**Task objective:**
Return all of the data below verbatim and exclude every picture.

**Input data:**
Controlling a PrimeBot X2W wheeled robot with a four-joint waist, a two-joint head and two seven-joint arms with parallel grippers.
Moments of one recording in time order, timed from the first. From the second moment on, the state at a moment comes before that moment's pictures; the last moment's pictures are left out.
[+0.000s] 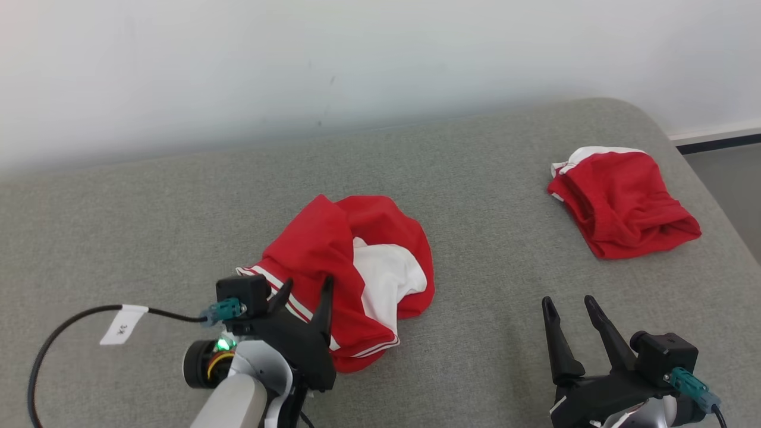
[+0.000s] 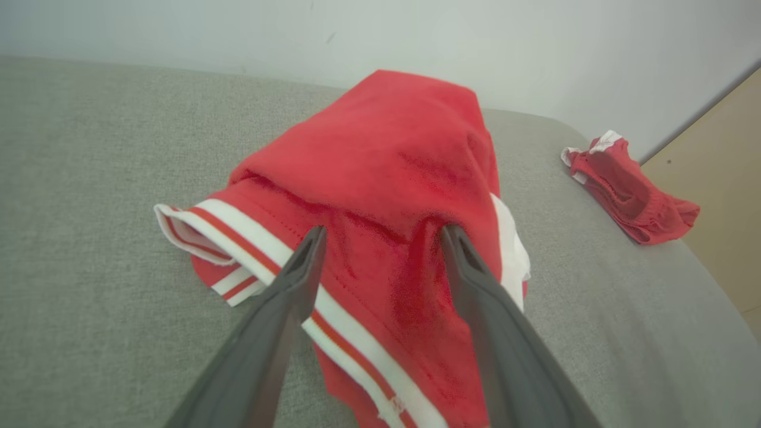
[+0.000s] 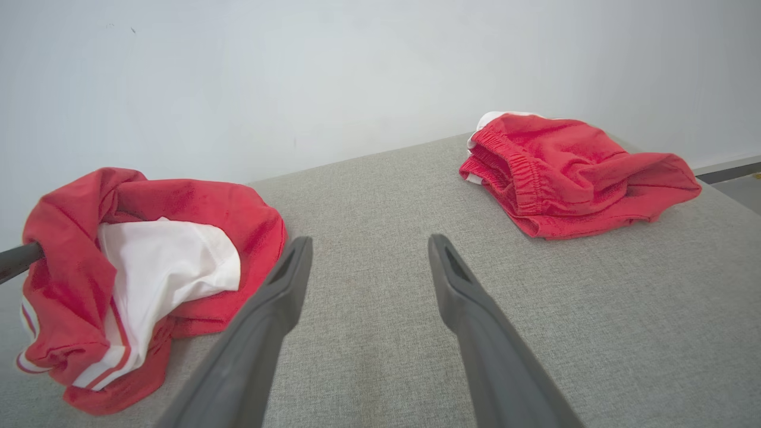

**Exercise answer:**
Controlling a PrimeBot X2W wheeled robot with a four-joint waist, a two-joint head and two seven-joint arms with parallel grippers.
Moments of one recording in time order, timed from the first. From the second moment on, the state at a moment comes before that moment's pictures; the last moment's pictures are left out.
[+0.000s] 
[+0.000s] 
[+0.000s] 

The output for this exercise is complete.